Question

A particle of mass $10g$ is kept on the surface of a uniform sphere of mass $100kg$ and radius $10cm$ Find the work to be done against the gravitational force between them. to take the particle far away from the sphere. $\left(take,G=6.67\times {10}^{-11}N{m}^{2}k{g}^{-2}\right)$

• A. $13.34\times {10}^{-10}J$
• B. $3.33\times {10}^{-10}J$
• C. $6.67\times {10}^{-9}J$
• D. $6.67\times {10}^{-10}J$

Answer 1

The correct option is D

$6.67\times {10}^{-10}J$

Step1: Given data.

Mass of the particle, $m=10g=0.01kg$

Mass of the uniform sphere, $M=100kg$

Radius of the uniform sphere, $r=10cm=0.1m$

Gravitation constant, $G=6.67\times {10}^{-11}N{m}^{2}k{g}^{-2}$

Step2: Finding the work to be done against the gravitational force.

Formula used:

$U=\frac{-GMm}{r}$

Where $U$ is the potential energy, $M$ is the mass of the sphere, $m$ is the mass of the particle, and $G$ is the gravitational constant.

Now,

Initial potential energy of the particle,

$U_i=\frac{-GMm}{r}$

where $U_i$ is the initial potential energy of the particle.
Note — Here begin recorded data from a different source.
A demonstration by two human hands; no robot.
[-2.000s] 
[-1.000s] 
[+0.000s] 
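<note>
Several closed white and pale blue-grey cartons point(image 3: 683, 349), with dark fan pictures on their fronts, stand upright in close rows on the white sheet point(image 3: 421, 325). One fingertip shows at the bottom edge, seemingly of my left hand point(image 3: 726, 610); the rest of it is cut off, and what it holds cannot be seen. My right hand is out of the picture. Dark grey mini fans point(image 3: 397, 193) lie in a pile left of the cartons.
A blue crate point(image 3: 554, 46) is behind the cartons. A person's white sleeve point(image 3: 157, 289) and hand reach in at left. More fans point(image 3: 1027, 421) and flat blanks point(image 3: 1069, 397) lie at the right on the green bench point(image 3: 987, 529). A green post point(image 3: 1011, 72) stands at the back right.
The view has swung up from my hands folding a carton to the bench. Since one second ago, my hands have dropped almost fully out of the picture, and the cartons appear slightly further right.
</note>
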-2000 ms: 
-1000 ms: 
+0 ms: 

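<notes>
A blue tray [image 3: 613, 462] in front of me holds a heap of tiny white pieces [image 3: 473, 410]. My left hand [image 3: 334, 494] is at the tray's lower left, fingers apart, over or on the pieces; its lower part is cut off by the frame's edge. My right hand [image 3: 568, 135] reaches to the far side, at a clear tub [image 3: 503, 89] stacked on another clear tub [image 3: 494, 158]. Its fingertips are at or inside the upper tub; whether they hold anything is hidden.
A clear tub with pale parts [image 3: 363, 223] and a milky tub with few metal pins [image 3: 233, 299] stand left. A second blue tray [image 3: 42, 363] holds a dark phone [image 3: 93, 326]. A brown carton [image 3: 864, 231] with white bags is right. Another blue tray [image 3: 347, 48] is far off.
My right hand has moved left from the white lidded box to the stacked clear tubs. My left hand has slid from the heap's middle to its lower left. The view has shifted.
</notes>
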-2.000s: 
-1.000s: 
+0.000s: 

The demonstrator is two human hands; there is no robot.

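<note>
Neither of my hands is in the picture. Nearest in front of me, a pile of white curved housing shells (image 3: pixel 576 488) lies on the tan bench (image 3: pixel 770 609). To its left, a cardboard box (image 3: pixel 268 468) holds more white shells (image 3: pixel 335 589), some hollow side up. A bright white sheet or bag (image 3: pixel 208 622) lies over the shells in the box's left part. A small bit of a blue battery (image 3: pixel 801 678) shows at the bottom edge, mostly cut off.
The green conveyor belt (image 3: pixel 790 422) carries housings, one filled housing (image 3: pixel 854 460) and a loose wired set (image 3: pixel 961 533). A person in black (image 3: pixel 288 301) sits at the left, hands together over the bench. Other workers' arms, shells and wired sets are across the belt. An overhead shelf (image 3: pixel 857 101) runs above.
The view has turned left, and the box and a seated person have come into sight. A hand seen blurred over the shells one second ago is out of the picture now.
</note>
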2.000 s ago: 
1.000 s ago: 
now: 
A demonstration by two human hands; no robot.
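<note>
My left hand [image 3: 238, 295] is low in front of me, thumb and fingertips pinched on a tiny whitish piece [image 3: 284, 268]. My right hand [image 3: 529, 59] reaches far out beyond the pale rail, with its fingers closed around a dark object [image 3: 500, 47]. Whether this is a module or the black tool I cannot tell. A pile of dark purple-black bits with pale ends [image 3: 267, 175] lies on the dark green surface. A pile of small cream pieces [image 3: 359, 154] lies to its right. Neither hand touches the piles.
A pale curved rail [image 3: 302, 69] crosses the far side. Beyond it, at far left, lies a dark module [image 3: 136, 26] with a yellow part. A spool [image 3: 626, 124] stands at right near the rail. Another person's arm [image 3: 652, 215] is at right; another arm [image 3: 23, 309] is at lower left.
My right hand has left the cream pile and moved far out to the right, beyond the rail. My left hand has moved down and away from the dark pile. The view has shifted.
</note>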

$\Rightarrow$$U_i=\frac{-6.67\times {10}^{-11}\times 100\times 0.01}{0.1}$

$\Rightarrow$$U_i=-6.67\times {10}^{-10}J$ ….$\left(i\right)$

Also, we know that.

Work done = Change in potential energy

$W=∆U=U_f-U_i$

Where $U_i$ and $U_f$ is the initial and final potential energy of the particle.

$\Rightarrow$$W=0-\left(-6.67\times {10}^{-10}\right)$ $\left[\because U_f=0\right]$

$\Rightarrow$$W=6.67\times {10}^{-10}J$

Hence, option D is correct.